Seçim işbirliği sonunda ortaya çıkacak olan tablonun siyasi bütünleşmeye doğru bir aşama olmasını dilediklerini belirten Baykal, "Yani ayrılmak üzere değil, birbirimizle kaynaşmak üzere, kalıcı bir beraberliği özlüyoruz. Onu temenni ediyoruz. Bu konuda da arkadaşlarımızın anlayışının bizimkine paralel olduğunu görüyoruz. O konuda da bir sorun olmadığını görüyoruz" diye konuştu.
Bir gazetecinin, DSP'lilerin CHP listelerinden milletvekili adayı olarak gösterilmesi halinde kaç milletvekilliği ile listede yer alacakları sorusu üzerine Baykal, şunları söyledi:
"Öyle bir şey konuşmadık, öyle bir şeyi kayıt altına almadık. Bu konudaki karşılıklı anlayışlarımızı birbirimize yansıttık. Bu anlayışlar her iki taraf için de şayanı kabul gördü. Her iki taraf da o anlayışı uygun saydı. Bunu sayısal bir pazarlık sonucu ortaya çıkmış bir uzlaşma haline dönüştürmeme konusunda DSP de CHP de kararlıdır. Kimsenin bu konuda kişisel bir bekleyişi yoktur. Bir talebi yoktur. Hepimiz Türkiye'de sosyal demokrat hareketi güçlendirmek istiyoruz. Buna katkı yapmak istiyoruz. Bunun için herkes her türlü özveriye hazır. Arkadaşlarımız bu görüşmelerde çok açık bir şekilde, 'bizim de bu işbirliği içinde parlamentoya girmemiz şart değildir' dediler. Bizim anlayışımız o değildir, elbette arkadaşlar parlamentoda olacaktır."
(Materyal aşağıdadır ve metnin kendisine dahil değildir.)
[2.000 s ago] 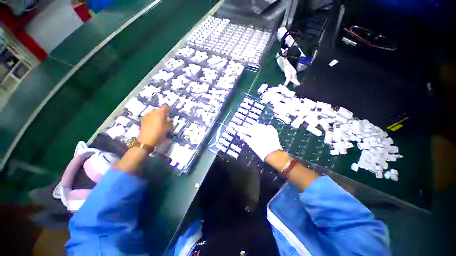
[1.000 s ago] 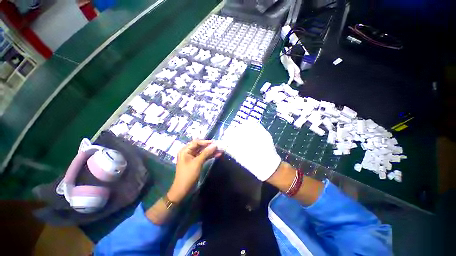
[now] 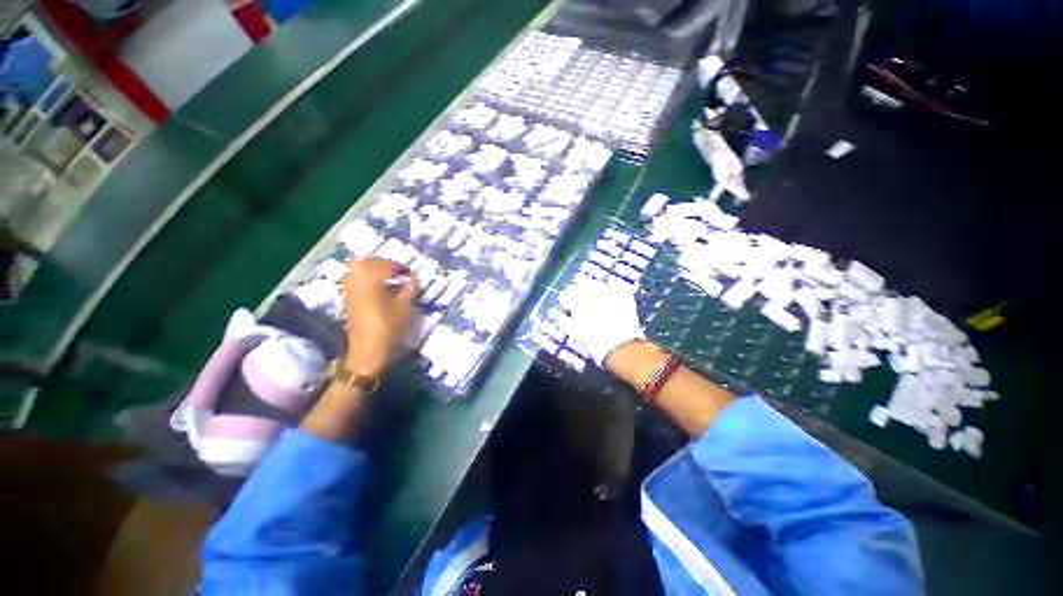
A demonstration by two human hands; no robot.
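Observation:
My bare left hand [image 3: 379, 312] is over the near left part of the clear blister tray [image 3: 490, 305], which holds clusters of white parts. Its fingertips are bent down at the parts; whether they hold one cannot be told. My gloved right hand [image 3: 603, 317] lies over the small-part tray [image 3: 548, 338] with short rows of white pieces. Its fingertips are at the rows, and any piece in them is hidden or blurred. A heap of loose white pieces [image 3: 804, 291] lies to the right of my right hand.
A second blister tray [image 3: 589, 87] with tight rows lies beyond the first. A pink and white headset [image 3: 222, 390] rests on a grey bag at the left. A black mat [image 3: 839, 198], cables [image 3: 737, 122] and a yellow item [image 3: 986, 318] are at the right. Dark film is at the far end.
My hands were together in front of the trays one second ago. They have parted: the left went to the large blister tray, the right to the small-part tray. The view has shifted slightly.

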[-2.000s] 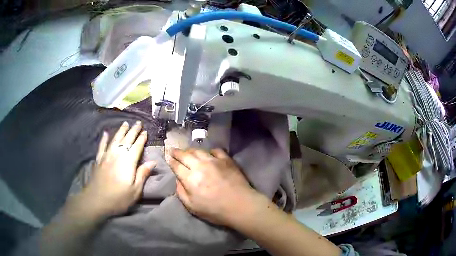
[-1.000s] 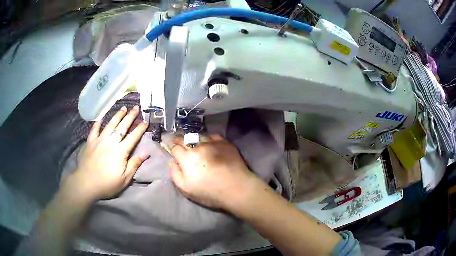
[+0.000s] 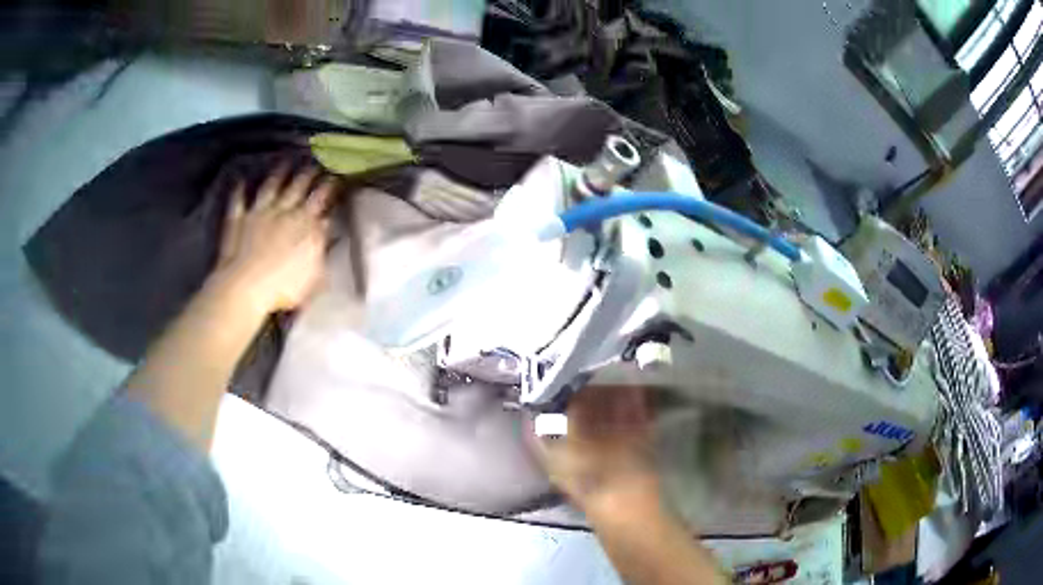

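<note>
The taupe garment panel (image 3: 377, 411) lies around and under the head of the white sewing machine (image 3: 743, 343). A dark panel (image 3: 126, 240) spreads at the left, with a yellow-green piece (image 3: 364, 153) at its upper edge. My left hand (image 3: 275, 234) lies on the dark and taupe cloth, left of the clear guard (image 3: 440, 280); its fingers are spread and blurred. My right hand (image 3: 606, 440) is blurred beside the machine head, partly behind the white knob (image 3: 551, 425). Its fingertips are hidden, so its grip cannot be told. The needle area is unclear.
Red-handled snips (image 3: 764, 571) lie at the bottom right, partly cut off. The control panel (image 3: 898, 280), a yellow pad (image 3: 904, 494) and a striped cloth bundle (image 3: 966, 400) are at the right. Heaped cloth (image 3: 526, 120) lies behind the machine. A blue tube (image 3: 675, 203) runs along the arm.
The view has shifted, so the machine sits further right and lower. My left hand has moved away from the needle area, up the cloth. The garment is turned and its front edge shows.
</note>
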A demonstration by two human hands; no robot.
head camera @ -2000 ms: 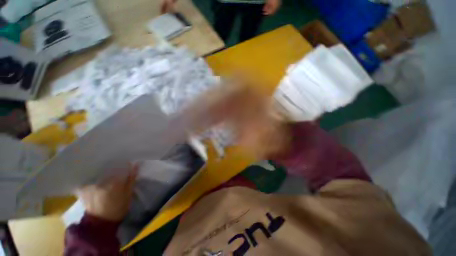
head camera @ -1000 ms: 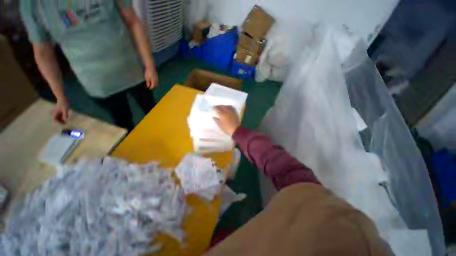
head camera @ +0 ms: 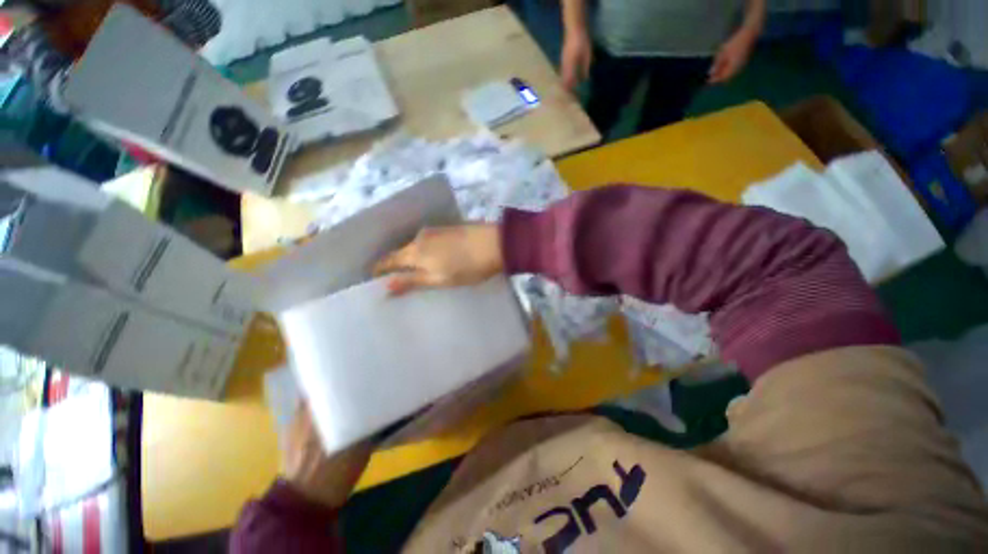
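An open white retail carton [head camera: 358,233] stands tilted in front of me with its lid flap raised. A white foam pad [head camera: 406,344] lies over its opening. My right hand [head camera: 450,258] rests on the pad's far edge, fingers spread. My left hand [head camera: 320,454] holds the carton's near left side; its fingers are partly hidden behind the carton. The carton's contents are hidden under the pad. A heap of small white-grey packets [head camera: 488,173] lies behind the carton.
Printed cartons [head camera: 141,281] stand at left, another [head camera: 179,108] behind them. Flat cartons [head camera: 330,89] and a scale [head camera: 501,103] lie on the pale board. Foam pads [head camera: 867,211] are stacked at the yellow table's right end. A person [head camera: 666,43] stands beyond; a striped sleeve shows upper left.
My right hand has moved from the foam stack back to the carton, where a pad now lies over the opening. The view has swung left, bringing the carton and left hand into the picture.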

Baykal, seçimlerin öne alınması halinde işbirliğinin gerçekleşip gerçekleşmeyeceği konusundaki bir soruya, "İşbirliğinin en hızlı biçimde sonuçlanmasını umut ediyorum, her an biz bu konuda el ele vererek birlikte işbirliğini kararlaştırdığımızı ilan edecek noktadayız. Arkadaşlarımızın karar almasını bekliyoruz. Bunu bize bildirdikleri anda kamuoyunun karşısına çıkar açıklamamızı yaparız" yanıtını verdi.
Partilerin seçimlerden sonra birbirlerinden ayrılması konusunda asgari bir zaman belirlenip belirlenmediği yönündeki bir soruya Baykal, şu yanıtı verdi:
"Bunları böyle şartla anlaşmayla sözleşmeyle halletmek mümkün değil. Bizim aramızda güven esas, samimiyet esas. Bu konuda biz bekleyişimizi söylüyoruz. Arkadaşlarımız bu bekleyişe saygı gösterdiklerini, değer verdiklerini, anlayışla karşıladıklarını ifade ediyor. Bu bizim için yeter güvencedir. Yani bunun için noterden senet isteme gibi bir arayışımız yoktur. Uygun da değildir. Doğru da değildir. Kimse kimseye kanaat zorlayamaz."